• Problem to solve: All of the data needs to be reproduced with no alterations.

• Data:
========================================
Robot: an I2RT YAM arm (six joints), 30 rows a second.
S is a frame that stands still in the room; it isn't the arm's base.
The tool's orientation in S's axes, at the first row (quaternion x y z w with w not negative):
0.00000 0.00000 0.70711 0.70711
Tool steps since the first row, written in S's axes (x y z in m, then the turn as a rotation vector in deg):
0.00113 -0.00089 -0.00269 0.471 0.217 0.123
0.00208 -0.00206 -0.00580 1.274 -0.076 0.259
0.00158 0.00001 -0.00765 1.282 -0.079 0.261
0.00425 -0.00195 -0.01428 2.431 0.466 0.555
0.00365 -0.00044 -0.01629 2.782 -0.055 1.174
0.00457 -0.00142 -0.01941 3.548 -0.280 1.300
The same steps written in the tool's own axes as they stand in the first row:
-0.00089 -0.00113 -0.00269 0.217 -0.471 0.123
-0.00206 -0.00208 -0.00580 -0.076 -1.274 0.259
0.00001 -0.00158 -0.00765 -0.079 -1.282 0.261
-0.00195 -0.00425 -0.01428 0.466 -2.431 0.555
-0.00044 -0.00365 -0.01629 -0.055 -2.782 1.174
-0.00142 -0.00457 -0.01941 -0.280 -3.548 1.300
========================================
• Exercise response:
Robot: an I2RT YAM arm (six joints), 30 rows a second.
S is a frame that stands still in the room; it isn't the arm's base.
The tool's orientation in S's axes, at the first row (quaternion x y z w with w not negative):
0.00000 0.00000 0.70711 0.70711
Tool steps since the first row, written in S's axes (x y z in m, then the turn as a rotation vector in deg):
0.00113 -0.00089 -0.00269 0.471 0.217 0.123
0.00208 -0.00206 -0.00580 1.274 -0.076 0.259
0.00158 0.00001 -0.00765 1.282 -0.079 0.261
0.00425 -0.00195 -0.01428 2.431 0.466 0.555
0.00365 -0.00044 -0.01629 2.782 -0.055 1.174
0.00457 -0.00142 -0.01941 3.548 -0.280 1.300
The same steps written in the tool's own axes as they stand in the first row:
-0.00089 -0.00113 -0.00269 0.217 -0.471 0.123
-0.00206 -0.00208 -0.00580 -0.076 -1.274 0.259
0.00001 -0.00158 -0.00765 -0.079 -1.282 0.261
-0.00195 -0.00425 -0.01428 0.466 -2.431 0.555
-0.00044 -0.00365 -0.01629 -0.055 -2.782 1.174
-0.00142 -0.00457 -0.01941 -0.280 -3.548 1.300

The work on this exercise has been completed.